Procter & Gamble Co. of Cincinnati, whose Oral-B mouthwash continues to be sold in Iran, declined to comment.
 
The value of exports from the European Union to Iran fell 45%--or by EUR3.4 billion ($4.6 billion)--in the first nine months of this year, compared with the same period in 2011, according to EU data. Because most other types of goods have long been banned from Iran, the large majority of this reduction in trade hit things like agricultural products, food or medical goods.
 
Last month, six international powers agreed to temporary sanction relief on some goods--like car and plane parts--in exchange for Iran’s cooperation in restricting its nuclear activities. But the EU and the U.S. also agreed to create a financial channel using specific banks to allow for payments for “humanitarian trade,” citing specifically food and agricultural and medical products.
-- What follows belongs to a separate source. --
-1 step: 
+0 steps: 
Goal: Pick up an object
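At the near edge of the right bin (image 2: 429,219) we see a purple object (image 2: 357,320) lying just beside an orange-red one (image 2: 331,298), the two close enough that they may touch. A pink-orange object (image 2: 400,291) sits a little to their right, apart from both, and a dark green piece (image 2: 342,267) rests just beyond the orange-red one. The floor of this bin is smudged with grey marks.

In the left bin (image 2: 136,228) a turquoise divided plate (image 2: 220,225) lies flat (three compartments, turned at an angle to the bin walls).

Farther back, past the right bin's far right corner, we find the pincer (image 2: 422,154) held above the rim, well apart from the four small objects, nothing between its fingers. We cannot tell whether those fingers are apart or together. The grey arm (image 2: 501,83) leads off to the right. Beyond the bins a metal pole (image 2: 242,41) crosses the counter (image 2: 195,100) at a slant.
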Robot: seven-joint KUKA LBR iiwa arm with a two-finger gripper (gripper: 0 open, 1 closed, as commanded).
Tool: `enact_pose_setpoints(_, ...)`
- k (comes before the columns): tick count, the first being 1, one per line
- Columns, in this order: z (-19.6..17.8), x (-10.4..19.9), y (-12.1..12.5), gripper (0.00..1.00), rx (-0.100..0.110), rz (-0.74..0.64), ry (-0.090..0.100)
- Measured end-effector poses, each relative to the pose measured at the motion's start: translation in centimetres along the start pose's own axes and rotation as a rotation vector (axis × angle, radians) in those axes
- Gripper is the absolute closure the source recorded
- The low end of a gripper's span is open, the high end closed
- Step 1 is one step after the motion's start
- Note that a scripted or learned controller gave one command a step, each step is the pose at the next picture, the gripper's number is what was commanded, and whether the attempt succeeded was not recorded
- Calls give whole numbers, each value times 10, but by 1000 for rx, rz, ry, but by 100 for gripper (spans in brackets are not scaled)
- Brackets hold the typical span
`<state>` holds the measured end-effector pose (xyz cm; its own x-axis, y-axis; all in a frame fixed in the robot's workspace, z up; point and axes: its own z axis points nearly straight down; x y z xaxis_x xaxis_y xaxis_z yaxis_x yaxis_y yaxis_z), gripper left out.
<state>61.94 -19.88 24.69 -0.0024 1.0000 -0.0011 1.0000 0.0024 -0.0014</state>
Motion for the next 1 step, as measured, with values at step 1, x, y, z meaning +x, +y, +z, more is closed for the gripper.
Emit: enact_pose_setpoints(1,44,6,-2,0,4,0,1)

While such trading has been legal, it was extremely difficult because many banks refused to deal with Iran at all.
 
When the details are worked out, a handful of companies will be in a position to bulk up trading with Iran again--though it is unclear how quickly any of them will move.
 
The new trade could help executives re-establish ties in the Middle East’s largest consumer market, which has about 80 million people and a per capita income far above most developing countries.
 
Richard Bergstr M, director general of the European Federation of Pharmaceutical Industries and Associations, said the recent “easing of restrictions should help.”
 
German industrial company Siemens said in U.S. Securities and Exchange Commission filings covering the fiscal year ended September 30 that it realized sales into Iran of EUR49.8 million in the period, of which EUR7.5 million were from cancer scanners and other medical equipment. It said, though, it was forced in 2012 to halt new business for its health-care divisions and other sectors in Iran, and would only fill existing orders. It cited tightening financial sanctions and Iran’s economic crisis as making it harder to get paid.
 
Swiss food company Nestlé SA also has been forced to scale down its Iran business after banks refused to transfer revenue back from Iran, according to Iranian traders and a banking official familiar with the matter. Since Nestlé doesn’t have a U.S. listing, it isn’t required to disclose its Iranian sales to the SEC. Without commenting specifically on any difficulty it has getting paid in Iran, a spokesman for the company said it was “following closely the developments in this process, but it is too early to say how they will affect our operations.”
 
Pharmaceutical companies Glaxo and AstraZeneca PLC of the UK and Sanofi of France reported annual Iranian sales of roughly $32.2 million, $14 million and $13.9 million, respectively, according to their annual SEC reports.
 
A spokeswoman for Glaxo said “things are moving at the moment” with the proposed sanctions relief and that the company is “monitoring the situation, but it’s early days.” A spokeswoman for AstraZeneca said it works in Iran in “full compliance with the laws and regulations.” A representative for Sanofi couldn’t be reached for comment.
 
Affiliates of Switzerland-based commodities company Glencore Xstrata PLC sold as much as $111 million in agricultural goods and metals to Iranian state entities in the second quarter of this year, according to disclosures by one of these affiliates to the SEC. A spokesman for Glencore Xstrata declined to comment on its Iranian plans.